Habían pasado cuatro años desde la marcha de los Isaacson de Nueva York a Los Ángeles. Cuatro años desde aquella noche en la Grand Central Station, cuando Christmas no se atrevió a poner la mano en el cristal del vagón que se llevaba a Ruth. Cuatro años con Ruth desaparecida, sin responderle nunca a sus cartas. Porque Ruth —y solo allí, mientras caminaba entre la gente que atestaba la Bowery, se lo confesó— lo había abandonado. Y probablemente olvidado. Porque Ruth —pensó al tiempo que un chiquillo con la cara flaca y sucia voceaba: «¡
Diamond Dogs
sale de la ilegalidad! ¡La CKC comprada por la WNYC!», agitando en el aire los ejemplares del
New York Times
que trataba de vender— lo había rechazado.
«Rechazado», se dijo al pasar el cruce de Houston Street y continuar por la Bowery.
Y si Ruth lo había rechazado, olvidado, borrado, ¿por qué iba a alegrarse de que él la encontrara? Aunque se hubiera hecho rico y famoso. Aunque ahora fuera digno de ella y de su dinero. Aunque ahora pudiera ofrecerle un futuro. Y le daba vueltas a su lectura juvenil de
Martin Eden, a
su trágico ascenso y caída. A su amor por Ruth Morse, a aquella extraordinaria coincidencia de nombre que había emocionado a Christmas, como una señal del destino, cuando encontró a su Ruth en un callejón mugriento del Lower East Side. En aquella extraordinaria coincidencia de extracción social y de éxito. Un éxito que no conducía a nada. Martin había dejado de formar parte del pueblo y nunca formaría parte del mundo dorado al que aspiraba. Martin estaba irremediablemente solo. Se había perdido por el camino, por seguir sus orgullosos sueños de afirmación.
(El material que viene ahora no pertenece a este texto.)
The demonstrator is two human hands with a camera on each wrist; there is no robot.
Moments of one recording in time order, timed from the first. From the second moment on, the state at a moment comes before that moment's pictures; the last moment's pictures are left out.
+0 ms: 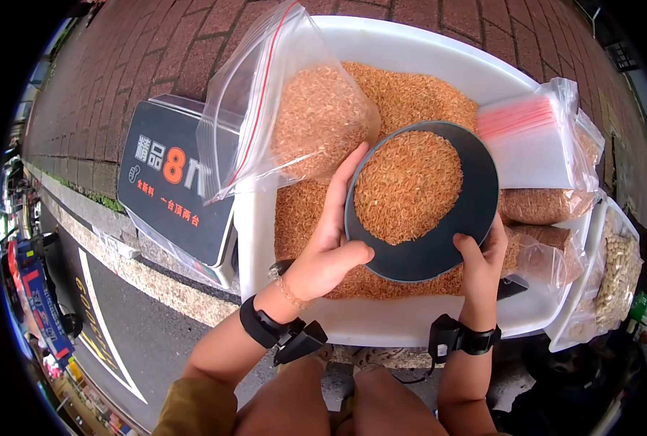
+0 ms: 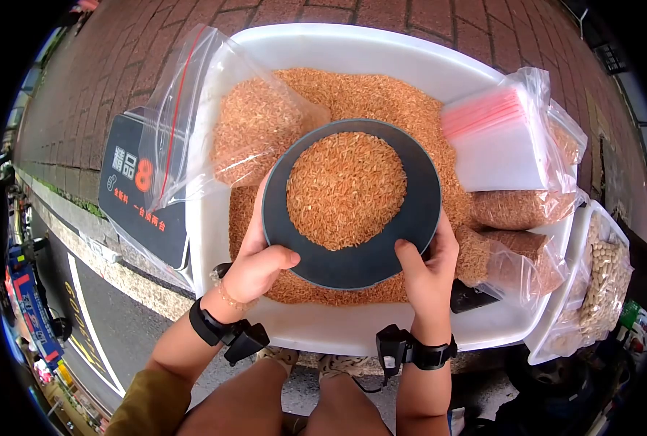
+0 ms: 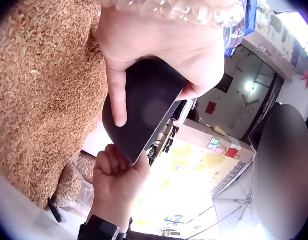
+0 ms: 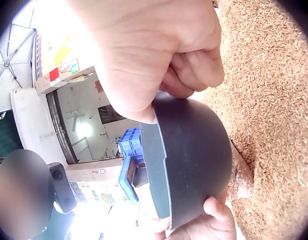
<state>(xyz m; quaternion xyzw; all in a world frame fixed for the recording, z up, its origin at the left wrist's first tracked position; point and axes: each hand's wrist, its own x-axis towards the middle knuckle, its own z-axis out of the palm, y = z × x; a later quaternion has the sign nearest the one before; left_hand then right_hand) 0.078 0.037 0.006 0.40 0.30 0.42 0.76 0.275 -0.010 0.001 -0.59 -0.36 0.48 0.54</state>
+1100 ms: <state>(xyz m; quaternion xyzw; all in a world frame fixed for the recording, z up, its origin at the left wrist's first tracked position) 0.083 0.034 0.009 0.40 0.36 0.36 0.77 0.265 -0.017 0.005 -0.62 -0.29 0.45 0.58</state>
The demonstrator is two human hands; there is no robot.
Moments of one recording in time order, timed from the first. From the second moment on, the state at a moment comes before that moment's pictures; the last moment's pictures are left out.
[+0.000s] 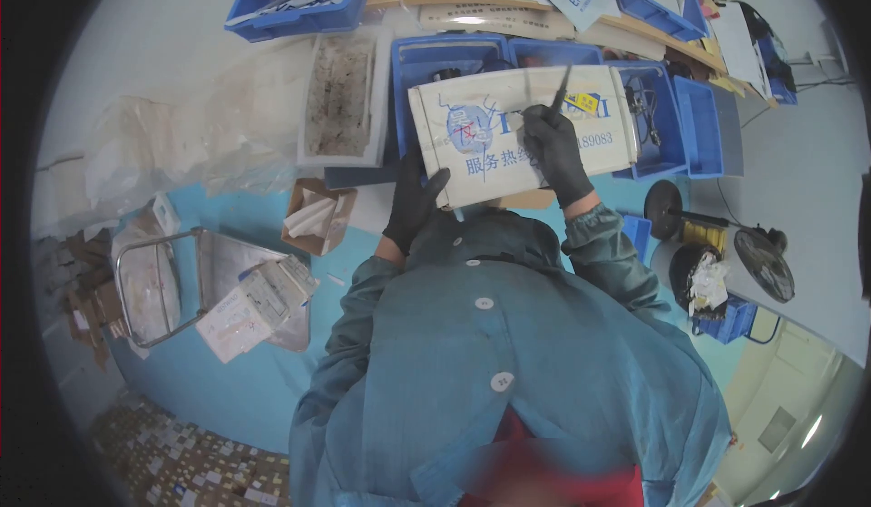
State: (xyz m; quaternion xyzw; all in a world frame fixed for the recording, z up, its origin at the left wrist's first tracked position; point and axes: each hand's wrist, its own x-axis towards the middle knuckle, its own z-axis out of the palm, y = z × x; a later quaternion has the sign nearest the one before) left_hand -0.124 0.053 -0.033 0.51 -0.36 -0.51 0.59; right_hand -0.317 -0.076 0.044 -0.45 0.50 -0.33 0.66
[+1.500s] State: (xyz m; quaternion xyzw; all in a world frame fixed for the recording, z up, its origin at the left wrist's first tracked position) left_hand -0.179 -0.028 0.068 0.81 -0.41 -0.37 0.19; right_hand -0.434 -0.116 0.051 -0.55 0.39 -0.27 0.69
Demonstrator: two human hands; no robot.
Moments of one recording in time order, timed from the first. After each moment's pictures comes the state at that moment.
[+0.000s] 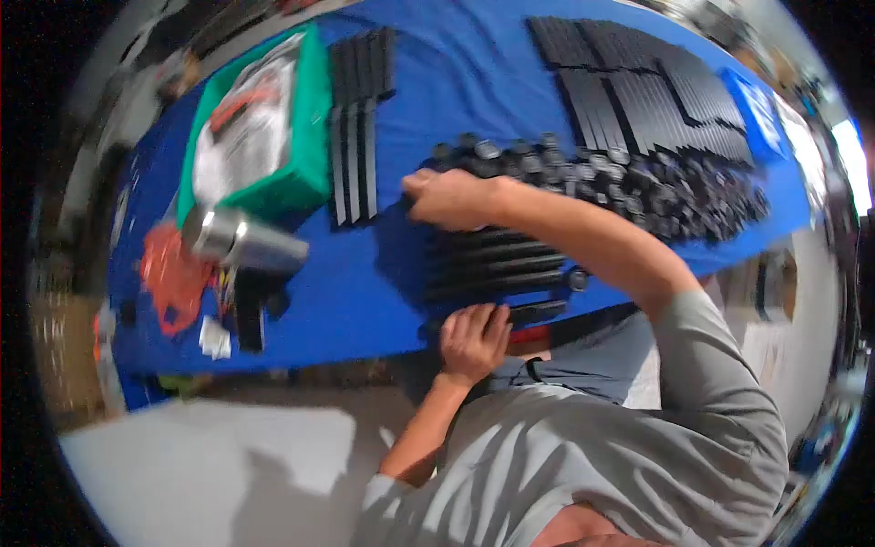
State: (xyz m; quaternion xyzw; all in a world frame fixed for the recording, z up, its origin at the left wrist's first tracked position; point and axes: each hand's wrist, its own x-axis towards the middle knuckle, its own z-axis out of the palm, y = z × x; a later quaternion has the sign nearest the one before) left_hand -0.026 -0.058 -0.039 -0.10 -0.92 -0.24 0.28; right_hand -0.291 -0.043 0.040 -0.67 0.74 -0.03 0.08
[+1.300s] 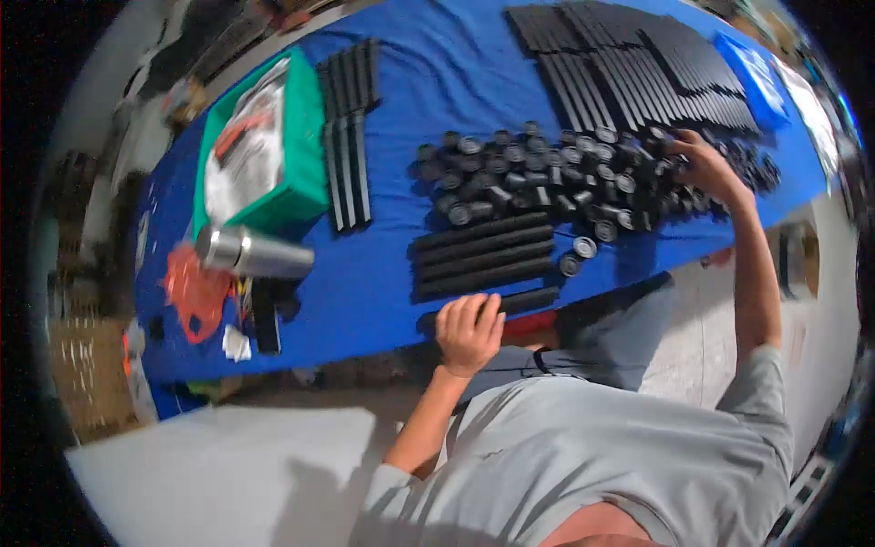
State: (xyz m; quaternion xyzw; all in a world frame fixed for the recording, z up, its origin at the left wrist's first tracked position) left_hand -0.032 -0.054 -0.030 -0.12 -0.93 -0.20 0.28; right_hand -0.336 0.390 0.099 -0.25 0.96 -0.09 0.09
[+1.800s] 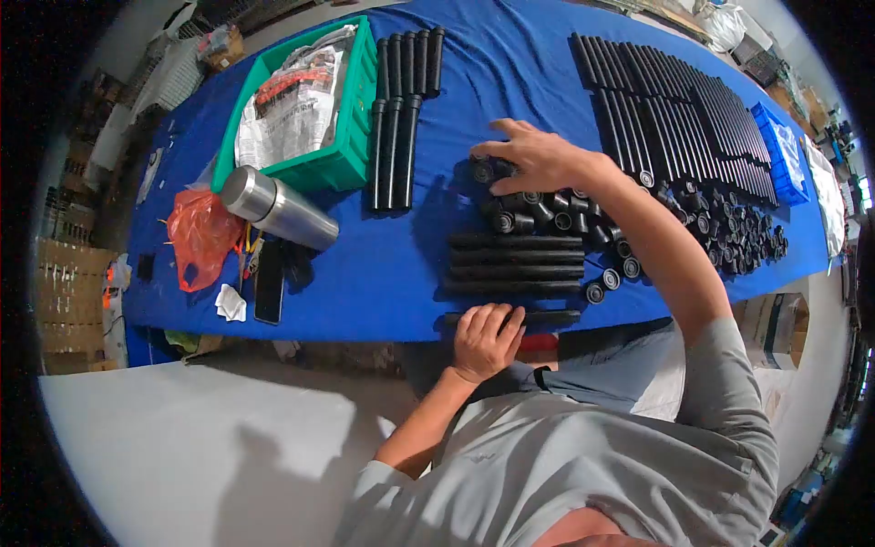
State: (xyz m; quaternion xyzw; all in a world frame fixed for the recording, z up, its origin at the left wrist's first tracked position) left_hand -0.029 -0.057 -0.033 -0.11 -0.92 -0.21 0.30; right_hand -0.331 0.020 0.108 -0.55 0.83 -0.09 0.11
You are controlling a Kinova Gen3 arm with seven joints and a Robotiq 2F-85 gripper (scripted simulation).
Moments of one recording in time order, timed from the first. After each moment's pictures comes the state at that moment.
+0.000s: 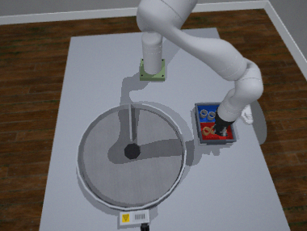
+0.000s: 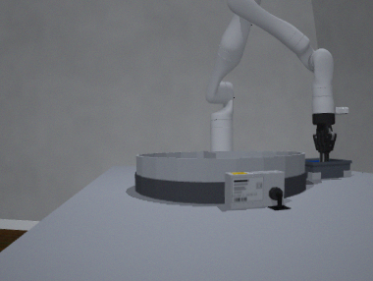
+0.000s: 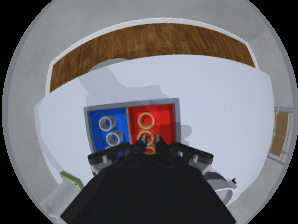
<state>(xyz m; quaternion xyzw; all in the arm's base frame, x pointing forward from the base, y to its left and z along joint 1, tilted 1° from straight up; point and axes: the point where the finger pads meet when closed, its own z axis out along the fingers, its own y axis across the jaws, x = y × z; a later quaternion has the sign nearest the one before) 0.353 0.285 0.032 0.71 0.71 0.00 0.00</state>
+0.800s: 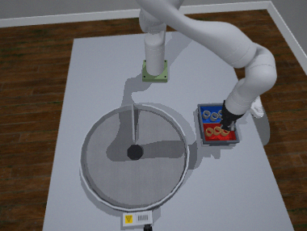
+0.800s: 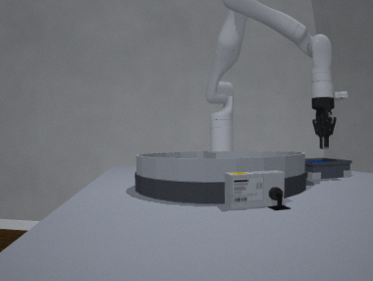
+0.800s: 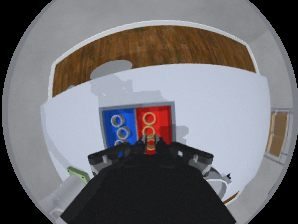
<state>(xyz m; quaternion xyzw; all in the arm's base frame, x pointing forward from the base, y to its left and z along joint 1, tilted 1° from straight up) 0.349 0.286 0.082 0.71 0.71 0.00 0.00</state>
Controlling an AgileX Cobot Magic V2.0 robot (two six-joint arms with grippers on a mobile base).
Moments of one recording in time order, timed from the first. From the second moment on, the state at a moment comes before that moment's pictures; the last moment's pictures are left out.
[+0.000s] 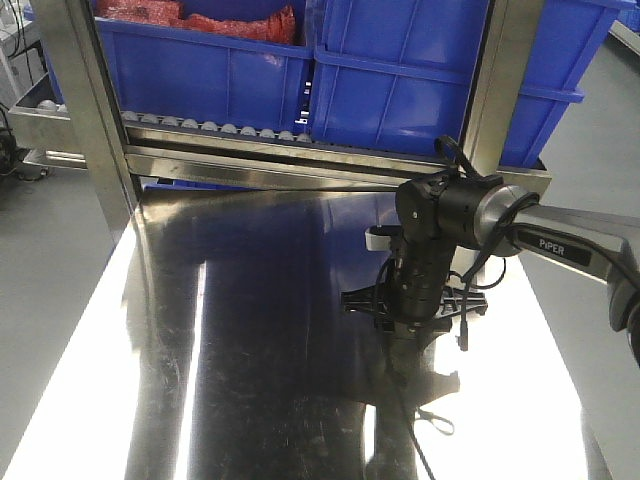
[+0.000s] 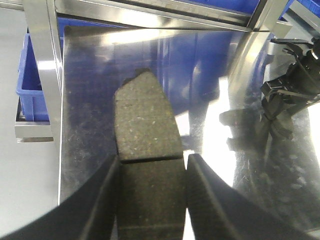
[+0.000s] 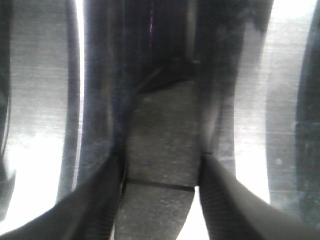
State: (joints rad) left arm -0.39 0.39 -0.56 0.10 0.74 -0.31; right arm 0.41 2.12 -1.56 0.01 1.07 0.40
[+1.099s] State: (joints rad) left arm -0.39 0.39 -0.56 0.10 0.74 -0.31; right arm 0.28 1.21 -0.93 -0.04 0.66 0.14
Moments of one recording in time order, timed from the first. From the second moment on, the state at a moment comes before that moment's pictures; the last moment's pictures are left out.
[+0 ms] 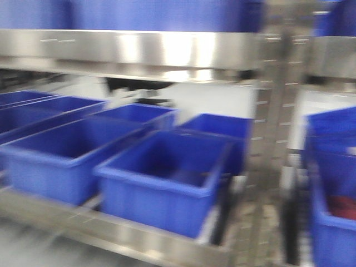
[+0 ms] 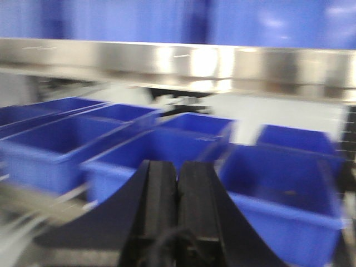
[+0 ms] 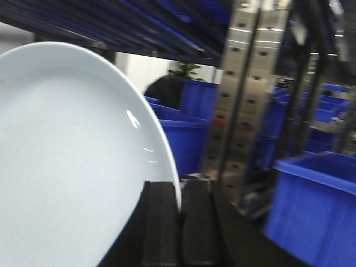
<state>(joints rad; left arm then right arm) -0.04 -0.02 0.03 -0.20 0.01 0.25 0.47 0.19 -0.68 -0.39 0.38 0.24</state>
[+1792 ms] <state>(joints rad) -0.04 -0.02 0.03 -0.20 0.01 0.25 0.47 0.19 -0.68 -0.39 0.38 0.24</state>
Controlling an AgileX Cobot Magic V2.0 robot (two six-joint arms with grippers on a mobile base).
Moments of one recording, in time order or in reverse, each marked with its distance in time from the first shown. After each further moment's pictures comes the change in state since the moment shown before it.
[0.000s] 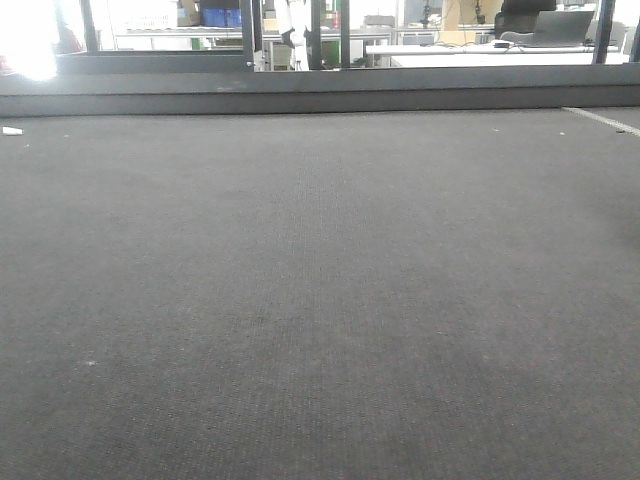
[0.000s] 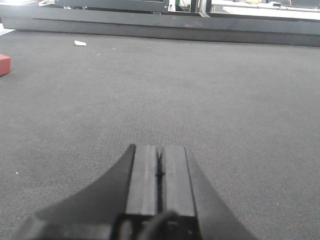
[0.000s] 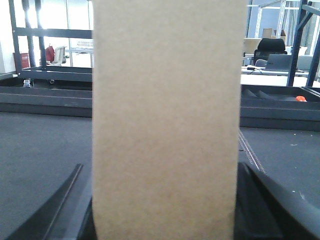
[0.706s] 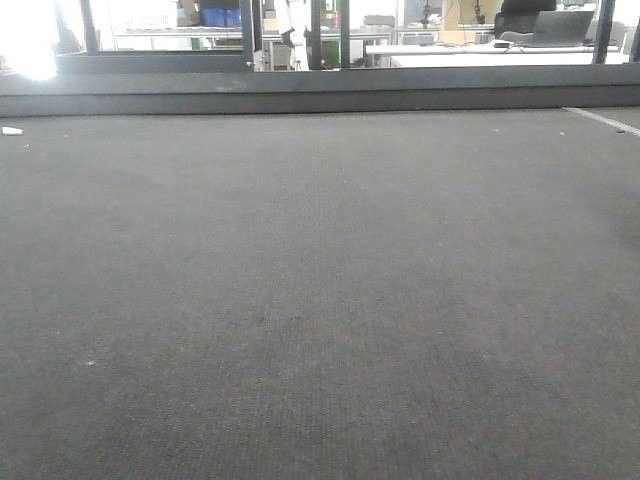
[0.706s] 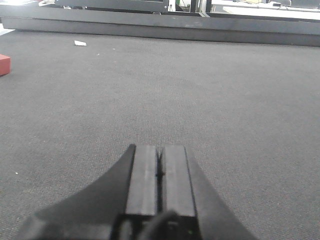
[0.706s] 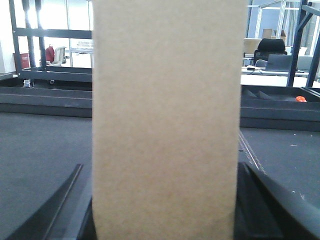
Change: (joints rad) left arm 0.000 0.000 0.000 0.000 0.000 0.000; right arm 0.000 0.000 0.000 0.000 0.000 0.000
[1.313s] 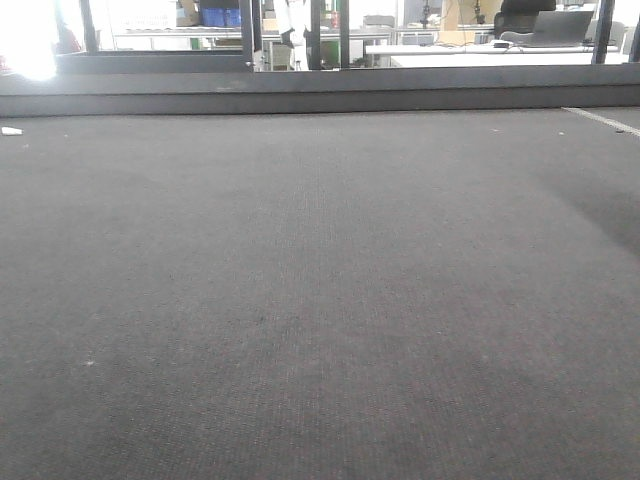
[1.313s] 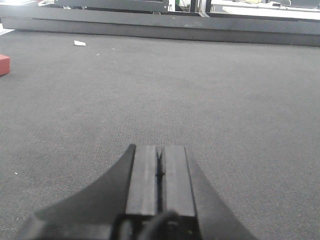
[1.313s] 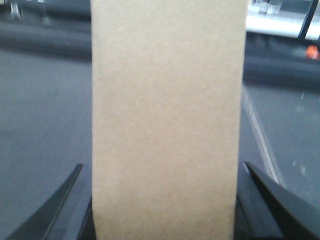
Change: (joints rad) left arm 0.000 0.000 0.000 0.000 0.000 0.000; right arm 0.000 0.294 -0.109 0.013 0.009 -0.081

Sí, ahora tenía miedo de ser Martin Eden. Y tenía miedo de que Ruth ya no fuese Ruth.
Pero tenía además otro miedo, más encubierto, más soterrado. Un miedo del que no tenía escapatoria. Todas las chicas con las que se había acostado en esos años habían sido, al menos durante un instante, Ruth. Y durante un instante Christmas había podido tenerla. Se había conformado, se confesó. Por miedo a perder la ilusión. Por miedo a que la vida, la realidad, lo dejase definitivamente sin Ruth. Y que también se la llevara de sus sueños.
Porque ahora, pensó al entrar en el viejo y desconchado portal del 320 de Monroe Street, ya no podía seguir soñando. Sencillamente, a partir de ese instante tenía que dejar de soñar. Y en las escaleras que conducían al primer piso, con la sensación de que cada escalón que subía era más alto y pesado, se dijo que con el dinero no se volvería mejor, como siempre había creído. Y deteniéndose delante de la puerta en la que, muchos años atrás, Sal había colocado la placa con la inscripción «Señora Cetta Luminita», comprendió que el éxito no le garantizaría la felicidad. Porque había algo en su interior que tenía que cambiar.
Pero no sabía si iba a tener fuerzas para eso.
Había pasado una semana desde la firma del contrato que había cambiado radicalmente su vida. Una semana en la que había huido de sí mismo y de Ruth, en la que había comprado un apartamento en la undécima planta de un edificio para ricos, una semana en la que había recordado que se había olvidado de Joey y de María, una semana en la que en ningún momento había pensado en ir a buscar a Ruth a Los Ángeles.